On Tue, 29 Mar 2011 06:50:05 -0700, Arny Krueger wrote
(in article ):

"Andrew Barss" wrote in message

Arny Krueger wrote:

The well-known problem with laser pickups is that they
do not deform the groove in a way that is complementary
with the way the groove was deformed when the LP was
cut. There is also no "plowing action" that pushes fine
particulates out of the way. Therefore ,nonlinear
distortion can be higher and groove noise can be
oppressive.



Interesting point. A couple of years ago I heard an NPR
interview with a couple ofphysicists who were using wither lasers or
scanning electron microscopes to pick up the sound in wax
cylinders deemed too fragile to play conventionally.
I was excited to hear this, then not impressed -- the new
tech played slightly better, but it was still pretty
awful.


I am aware of this. I applaud means for recovering sound that minimize the
impact on rare source material.

I suspect that the recovered recordings were technically deficient due to
the many serious problems with the recording and production environment of
the day.

I wonder if the same deforming and
cleaning effect occurs with whatever was used to play wax
cylinders as designed (and if they would sound better if
played that way than with the new-tech
system).


I suspect that it may be possible to model the deformation process from the
recovered wave and apply appropriate corrections in the digital domain.

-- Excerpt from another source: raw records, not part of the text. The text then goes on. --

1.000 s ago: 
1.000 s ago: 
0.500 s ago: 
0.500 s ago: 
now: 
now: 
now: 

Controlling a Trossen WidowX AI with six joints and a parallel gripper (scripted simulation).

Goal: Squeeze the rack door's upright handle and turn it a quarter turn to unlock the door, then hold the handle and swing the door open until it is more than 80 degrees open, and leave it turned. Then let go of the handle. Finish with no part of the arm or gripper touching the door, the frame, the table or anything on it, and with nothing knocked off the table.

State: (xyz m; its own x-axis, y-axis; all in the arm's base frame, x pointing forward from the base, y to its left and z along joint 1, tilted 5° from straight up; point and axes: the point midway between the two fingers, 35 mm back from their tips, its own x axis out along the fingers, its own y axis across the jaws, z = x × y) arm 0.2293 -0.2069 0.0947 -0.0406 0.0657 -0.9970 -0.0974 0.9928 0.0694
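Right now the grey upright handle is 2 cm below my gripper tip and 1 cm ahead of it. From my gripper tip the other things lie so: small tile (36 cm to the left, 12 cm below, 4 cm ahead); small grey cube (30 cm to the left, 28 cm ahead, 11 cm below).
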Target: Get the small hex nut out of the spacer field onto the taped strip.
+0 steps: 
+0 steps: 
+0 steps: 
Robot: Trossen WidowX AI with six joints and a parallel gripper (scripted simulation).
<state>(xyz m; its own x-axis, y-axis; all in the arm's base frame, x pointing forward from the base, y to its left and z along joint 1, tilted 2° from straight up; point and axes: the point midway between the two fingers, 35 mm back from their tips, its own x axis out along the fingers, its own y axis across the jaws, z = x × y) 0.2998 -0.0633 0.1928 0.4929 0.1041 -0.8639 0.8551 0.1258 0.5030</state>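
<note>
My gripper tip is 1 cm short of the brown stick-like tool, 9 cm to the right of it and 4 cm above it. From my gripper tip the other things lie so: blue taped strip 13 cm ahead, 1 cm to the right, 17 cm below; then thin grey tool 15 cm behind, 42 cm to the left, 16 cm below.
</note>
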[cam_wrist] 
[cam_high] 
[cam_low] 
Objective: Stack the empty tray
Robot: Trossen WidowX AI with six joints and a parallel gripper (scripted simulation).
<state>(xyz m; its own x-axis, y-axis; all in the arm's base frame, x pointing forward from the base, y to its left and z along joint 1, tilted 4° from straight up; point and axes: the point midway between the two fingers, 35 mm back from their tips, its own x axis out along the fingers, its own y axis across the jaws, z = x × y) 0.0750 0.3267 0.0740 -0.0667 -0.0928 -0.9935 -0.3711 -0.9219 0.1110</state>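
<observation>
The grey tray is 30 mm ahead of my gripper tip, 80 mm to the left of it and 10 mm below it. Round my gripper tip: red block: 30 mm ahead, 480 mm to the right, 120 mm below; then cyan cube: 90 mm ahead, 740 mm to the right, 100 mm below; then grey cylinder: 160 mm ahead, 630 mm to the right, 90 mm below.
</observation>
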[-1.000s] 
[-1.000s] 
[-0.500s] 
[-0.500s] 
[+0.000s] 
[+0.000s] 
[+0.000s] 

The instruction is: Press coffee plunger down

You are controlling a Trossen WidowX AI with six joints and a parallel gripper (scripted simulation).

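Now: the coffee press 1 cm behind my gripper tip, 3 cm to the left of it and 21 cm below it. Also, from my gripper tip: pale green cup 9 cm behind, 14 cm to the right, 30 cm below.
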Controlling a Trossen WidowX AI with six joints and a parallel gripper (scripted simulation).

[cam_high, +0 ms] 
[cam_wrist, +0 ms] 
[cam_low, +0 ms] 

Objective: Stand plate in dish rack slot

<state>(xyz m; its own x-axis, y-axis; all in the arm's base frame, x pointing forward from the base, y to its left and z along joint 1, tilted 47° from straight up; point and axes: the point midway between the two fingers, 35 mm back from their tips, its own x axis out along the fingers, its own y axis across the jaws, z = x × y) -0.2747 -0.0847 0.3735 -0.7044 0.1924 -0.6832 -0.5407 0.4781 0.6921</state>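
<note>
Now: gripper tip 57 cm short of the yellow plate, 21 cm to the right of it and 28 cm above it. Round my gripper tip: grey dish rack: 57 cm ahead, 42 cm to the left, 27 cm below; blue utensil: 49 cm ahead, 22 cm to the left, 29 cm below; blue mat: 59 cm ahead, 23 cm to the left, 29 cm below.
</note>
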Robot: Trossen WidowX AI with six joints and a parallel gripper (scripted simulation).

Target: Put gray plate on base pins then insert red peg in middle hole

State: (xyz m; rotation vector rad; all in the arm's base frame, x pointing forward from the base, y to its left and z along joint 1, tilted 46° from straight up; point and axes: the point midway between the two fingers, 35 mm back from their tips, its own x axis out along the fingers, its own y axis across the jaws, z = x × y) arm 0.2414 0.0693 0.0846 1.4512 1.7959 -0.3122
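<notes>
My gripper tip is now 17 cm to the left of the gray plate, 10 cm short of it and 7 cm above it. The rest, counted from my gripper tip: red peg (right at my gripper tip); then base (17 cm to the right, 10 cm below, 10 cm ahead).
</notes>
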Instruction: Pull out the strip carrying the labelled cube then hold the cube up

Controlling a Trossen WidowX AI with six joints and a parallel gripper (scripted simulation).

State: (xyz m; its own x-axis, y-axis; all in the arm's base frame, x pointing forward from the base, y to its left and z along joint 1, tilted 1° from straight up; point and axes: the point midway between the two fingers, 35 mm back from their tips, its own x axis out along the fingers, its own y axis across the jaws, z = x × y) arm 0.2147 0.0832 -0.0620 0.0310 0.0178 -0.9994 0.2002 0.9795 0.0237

Yeah, that could work, as long as somebody could figure a way to model it
accurately. The same with the sound. The acoustic recording process was
fraught with compromise. The diaphragms that moved the cutting needle were
grossly inefficient, it took a lot of acoustical power to cut a groove. The
system had worse than contemporary telephone quality (believe me that was
bad) and the recording medium was inherently extremely noisy. Algorithms have
been developed for the Library of Congress to correct some of these problems,
but not all of them. I've heard some Caruso transcriptions that actually
sound halfway decent. It turns out that much wider frequency range than one
can actually hear when playing back these recordings is actually THERE, but
it's so attenuated that you can't hear it. These can be boosted back to
audibility while digitally reducing out-of-band noise. They'll never be
Hi-Fi, I suspect, but as the technology improves, I'm sure that many of these
old recordings will yield more and more of the sound that's actually there.